**THE PROBLEM**: Every record, from the first to the last, is to be printed again exactly.
---------- PROVIDED ENTRIES ----------
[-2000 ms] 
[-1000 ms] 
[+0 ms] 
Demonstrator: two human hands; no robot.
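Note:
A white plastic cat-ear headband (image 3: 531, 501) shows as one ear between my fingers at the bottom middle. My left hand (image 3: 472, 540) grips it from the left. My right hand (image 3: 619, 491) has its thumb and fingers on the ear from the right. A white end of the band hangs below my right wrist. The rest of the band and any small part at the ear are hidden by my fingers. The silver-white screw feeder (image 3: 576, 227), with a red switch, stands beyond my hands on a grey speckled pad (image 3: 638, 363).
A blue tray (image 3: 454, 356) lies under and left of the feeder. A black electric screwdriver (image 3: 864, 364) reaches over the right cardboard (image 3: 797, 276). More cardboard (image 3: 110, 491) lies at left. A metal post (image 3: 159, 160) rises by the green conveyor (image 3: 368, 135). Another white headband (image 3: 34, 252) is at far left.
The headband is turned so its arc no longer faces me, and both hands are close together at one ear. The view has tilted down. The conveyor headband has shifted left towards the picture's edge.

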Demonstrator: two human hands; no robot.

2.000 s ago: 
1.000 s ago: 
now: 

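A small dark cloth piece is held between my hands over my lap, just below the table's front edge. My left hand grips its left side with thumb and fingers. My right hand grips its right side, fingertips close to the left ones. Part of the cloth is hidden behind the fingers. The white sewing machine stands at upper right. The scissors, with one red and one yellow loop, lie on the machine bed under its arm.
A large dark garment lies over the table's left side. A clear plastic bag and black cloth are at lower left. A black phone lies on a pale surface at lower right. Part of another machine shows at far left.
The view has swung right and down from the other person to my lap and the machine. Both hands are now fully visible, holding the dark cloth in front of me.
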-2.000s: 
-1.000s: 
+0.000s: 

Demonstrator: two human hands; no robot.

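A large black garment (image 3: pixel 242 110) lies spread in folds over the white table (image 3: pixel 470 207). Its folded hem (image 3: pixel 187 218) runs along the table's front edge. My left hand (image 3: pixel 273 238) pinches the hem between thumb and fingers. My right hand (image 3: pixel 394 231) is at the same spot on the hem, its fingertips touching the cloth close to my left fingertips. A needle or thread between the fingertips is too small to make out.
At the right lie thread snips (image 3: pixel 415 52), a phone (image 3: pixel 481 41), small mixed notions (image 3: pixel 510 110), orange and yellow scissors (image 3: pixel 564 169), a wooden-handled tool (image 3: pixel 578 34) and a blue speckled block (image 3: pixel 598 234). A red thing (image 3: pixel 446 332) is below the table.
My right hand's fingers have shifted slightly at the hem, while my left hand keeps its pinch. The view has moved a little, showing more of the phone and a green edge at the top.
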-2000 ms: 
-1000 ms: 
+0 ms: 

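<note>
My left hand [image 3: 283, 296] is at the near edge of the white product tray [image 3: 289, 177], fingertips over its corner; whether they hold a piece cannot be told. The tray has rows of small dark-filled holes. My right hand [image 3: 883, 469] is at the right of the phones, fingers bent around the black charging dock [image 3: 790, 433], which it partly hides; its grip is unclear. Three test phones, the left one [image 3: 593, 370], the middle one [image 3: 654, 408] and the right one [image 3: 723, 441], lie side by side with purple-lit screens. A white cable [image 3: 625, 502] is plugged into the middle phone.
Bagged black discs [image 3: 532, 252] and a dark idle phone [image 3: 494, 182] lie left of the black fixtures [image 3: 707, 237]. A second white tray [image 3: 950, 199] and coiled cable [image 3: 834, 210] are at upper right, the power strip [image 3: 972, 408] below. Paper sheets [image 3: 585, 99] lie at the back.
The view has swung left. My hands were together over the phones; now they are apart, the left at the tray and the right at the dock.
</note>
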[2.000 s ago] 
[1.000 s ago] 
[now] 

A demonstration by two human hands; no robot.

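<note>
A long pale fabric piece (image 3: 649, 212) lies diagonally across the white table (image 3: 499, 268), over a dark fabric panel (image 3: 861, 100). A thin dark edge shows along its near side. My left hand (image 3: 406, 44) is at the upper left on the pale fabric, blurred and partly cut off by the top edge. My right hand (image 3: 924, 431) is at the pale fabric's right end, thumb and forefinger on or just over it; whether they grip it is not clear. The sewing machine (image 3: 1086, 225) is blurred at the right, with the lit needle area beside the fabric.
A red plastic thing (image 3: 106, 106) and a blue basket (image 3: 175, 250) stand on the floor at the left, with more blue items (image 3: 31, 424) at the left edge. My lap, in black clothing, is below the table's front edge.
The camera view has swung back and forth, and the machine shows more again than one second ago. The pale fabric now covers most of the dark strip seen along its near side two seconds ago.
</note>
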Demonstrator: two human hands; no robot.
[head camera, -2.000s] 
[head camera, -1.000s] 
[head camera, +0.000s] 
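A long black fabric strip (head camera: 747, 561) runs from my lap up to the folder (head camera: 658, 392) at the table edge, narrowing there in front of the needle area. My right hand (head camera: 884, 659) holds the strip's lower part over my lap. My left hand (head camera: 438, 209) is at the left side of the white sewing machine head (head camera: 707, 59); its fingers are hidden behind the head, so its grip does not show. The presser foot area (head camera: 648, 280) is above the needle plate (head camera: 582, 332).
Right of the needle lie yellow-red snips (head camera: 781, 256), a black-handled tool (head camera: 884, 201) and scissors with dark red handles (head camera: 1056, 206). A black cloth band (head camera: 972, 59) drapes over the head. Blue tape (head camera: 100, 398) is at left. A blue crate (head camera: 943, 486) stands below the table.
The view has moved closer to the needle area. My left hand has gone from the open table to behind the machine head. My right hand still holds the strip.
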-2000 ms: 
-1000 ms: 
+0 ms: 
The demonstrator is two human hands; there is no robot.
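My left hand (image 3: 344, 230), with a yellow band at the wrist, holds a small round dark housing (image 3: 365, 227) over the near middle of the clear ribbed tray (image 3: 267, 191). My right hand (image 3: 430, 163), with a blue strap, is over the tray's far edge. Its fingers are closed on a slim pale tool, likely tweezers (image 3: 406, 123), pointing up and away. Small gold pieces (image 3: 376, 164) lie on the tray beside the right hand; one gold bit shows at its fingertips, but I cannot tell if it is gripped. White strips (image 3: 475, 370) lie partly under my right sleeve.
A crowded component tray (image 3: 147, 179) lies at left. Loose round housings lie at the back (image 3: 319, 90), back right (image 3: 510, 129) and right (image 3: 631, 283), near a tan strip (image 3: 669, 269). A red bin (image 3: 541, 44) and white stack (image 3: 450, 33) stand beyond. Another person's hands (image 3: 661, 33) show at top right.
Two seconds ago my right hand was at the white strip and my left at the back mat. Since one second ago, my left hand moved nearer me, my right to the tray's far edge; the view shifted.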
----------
**TASK RESULT**:
[-2000 ms] 
[-1000 ms] 
[+0 ms] 
Demonstrator: two human hands; no robot.
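Note:
A white plastic cat-ear headband (image 3: 531, 501) shows as one ear between my fingers at the bottom middle. My left hand (image 3: 472, 540) grips it from the left. My right hand (image 3: 619, 491) has its thumb and fingers on the ear from the right. A white end of the band hangs below my right wrist. The rest of the band and any small part at the ear are hidden by my fingers. The silver-white screw feeder (image 3: 576, 227), with a red switch, stands beyond my hands on a grey speckled pad (image 3: 638, 363).
A blue tray (image 3: 454, 356) lies under and left of the feeder. A black electric screwdriver (image 3: 864, 364) reaches over the right cardboard (image 3: 797, 276). More cardboard (image 3: 110, 491) lies at left. A metal post (image 3: 159, 160) rises by the green conveyor (image 3: 368, 135). Another white headband (image 3: 34, 252) is at far left.
The headband is turned so its arc no longer faces me, and both hands are close together at one ear. The view has tilted down. The conveyor headband has shifted left towards the picture's edge.
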
Demonstrator: two human hands; no robot.

2.000 s ago: 
1.000 s ago: 
now: 

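A small dark cloth piece is held between my hands over my lap, just below the table's front edge. My left hand grips its left side with thumb and fingers. My right hand grips its right side, fingertips close to the left ones. Part of the cloth is hidden behind the fingers. The white sewing machine stands at upper right. The scissors, with one red and one yellow loop, lie on the machine bed under its arm.
A large dark garment lies over the table's left side. A clear plastic bag and black cloth are at lower left. A black phone lies on a pale surface at lower right. Part of another machine shows at far left.
The view has swung right and down from the other person to my lap and the machine. Both hands are now fully visible, holding the dark cloth in front of me.
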-2.000s: 
-1.000s: 
+0.000s: 

Demonstrator: two human hands; no robot.

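A large black garment (image 3: pixel 242 110) lies spread in folds over the white table (image 3: pixel 470 207). Its folded hem (image 3: pixel 187 218) runs along the table's front edge. My left hand (image 3: pixel 273 238) pinches the hem between thumb and fingers. My right hand (image 3: pixel 394 231) is at the same spot on the hem, its fingertips touching the cloth close to my left fingertips. A needle or thread between the fingertips is too small to make out.
At the right lie thread snips (image 3: pixel 415 52), a phone (image 3: pixel 481 41), small mixed notions (image 3: pixel 510 110), orange and yellow scissors (image 3: pixel 564 169), a wooden-handled tool (image 3: pixel 578 34) and a blue speckled block (image 3: pixel 598 234). A red thing (image 3: pixel 446 332) is below the table.
My right hand's fingers have shifted slightly at the hem, while my left hand keeps its pinch. The view has moved a little, showing more of the phone and a green edge at the top.
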-2000 ms: 
-1000 ms: 
+0 ms: 

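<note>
My left hand [image 3: 283, 296] is at the near edge of the white product tray [image 3: 289, 177], fingertips over its corner; whether they hold a piece cannot be told. The tray has rows of small dark-filled holes. My right hand [image 3: 883, 469] is at the right of the phones, fingers bent around the black charging dock [image 3: 790, 433], which it partly hides; its grip is unclear. Three test phones, the left one [image 3: 593, 370], the middle one [image 3: 654, 408] and the right one [image 3: 723, 441], lie side by side with purple-lit screens. A white cable [image 3: 625, 502] is plugged into the middle phone.
Bagged black discs [image 3: 532, 252] and a dark idle phone [image 3: 494, 182] lie left of the black fixtures [image 3: 707, 237]. A second white tray [image 3: 950, 199] and coiled cable [image 3: 834, 210] are at upper right, the power strip [image 3: 972, 408] below. Paper sheets [image 3: 585, 99] lie at the back.
The view has swung left. My hands were together over the phones; now they are apart, the left at the tray and the right at the dock.
</note>
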[2.000 s ago] 
[1.000 s ago] 
[now] 

A demonstration by two human hands; no robot.

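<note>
A long pale fabric piece (image 3: 649, 212) lies diagonally across the white table (image 3: 499, 268), over a dark fabric panel (image 3: 861, 100). A thin dark edge shows along its near side. My left hand (image 3: 406, 44) is at the upper left on the pale fabric, blurred and partly cut off by the top edge. My right hand (image 3: 924, 431) is at the pale fabric's right end, thumb and forefinger on or just over it; whether they grip it is not clear. The sewing machine (image 3: 1086, 225) is blurred at the right, with the lit needle area beside the fabric.
A red plastic thing (image 3: 106, 106) and a blue basket (image 3: 175, 250) stand on the floor at the left, with more blue items (image 3: 31, 424) at the left edge. My lap, in black clothing, is below the table's front edge.
The camera view has swung back and forth, and the machine shows more again than one second ago. The pale fabric now covers most of the dark strip seen along its near side two seconds ago.
</note>
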Demonstrator: two human hands; no robot.
[head camera, -2.000s] 
[head camera, -1.000s] 
[head camera, +0.000s] 
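A long black fabric strip (head camera: 747, 561) runs from my lap up to the folder (head camera: 658, 392) at the table edge, narrowing there in front of the needle area. My right hand (head camera: 884, 659) holds the strip's lower part over my lap. My left hand (head camera: 438, 209) is at the left side of the white sewing machine head (head camera: 707, 59); its fingers are hidden behind the head, so its grip does not show. The presser foot area (head camera: 648, 280) is above the needle plate (head camera: 582, 332).
Right of the needle lie yellow-red snips (head camera: 781, 256), a black-handled tool (head camera: 884, 201) and scissors with dark red handles (head camera: 1056, 206). A black cloth band (head camera: 972, 59) drapes over the head. Blue tape (head camera: 100, 398) is at left. A blue crate (head camera: 943, 486) stands below the table.
The view has moved closer to the needle area. My left hand has gone from the open table to behind the machine head. My right hand still holds the strip.
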-2000 ms: 
-1000 ms: 
+0 ms: 
The demonstrator is two human hands; there is no robot.
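My left hand (image 3: 344, 230), with a yellow band at the wrist, holds a small round dark housing (image 3: 365, 227) over the near middle of the clear ribbed tray (image 3: 267, 191). My right hand (image 3: 430, 163), with a blue strap, is over the tray's far edge. Its fingers are closed on a slim pale tool, likely tweezers (image 3: 406, 123), pointing up and away. Small gold pieces (image 3: 376, 164) lie on the tray beside the right hand; one gold bit shows at its fingertips, but I cannot tell if it is gripped. White strips (image 3: 475, 370) lie partly under my right sleeve.
A crowded component tray (image 3: 147, 179) lies at left. Loose round housings lie at the back (image 3: 319, 90), back right (image 3: 510, 129) and right (image 3: 631, 283), near a tan strip (image 3: 669, 269). A red bin (image 3: 541, 44) and white stack (image 3: 450, 33) stand beyond. Another person's hands (image 3: 661, 33) show at top right.
Two seconds ago my right hand was at the white strip and my left at the back mat. Since one second ago, my left hand moved nearer me, my right to the tray's far edge; the view shifted.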

The answer given is complete as it stands.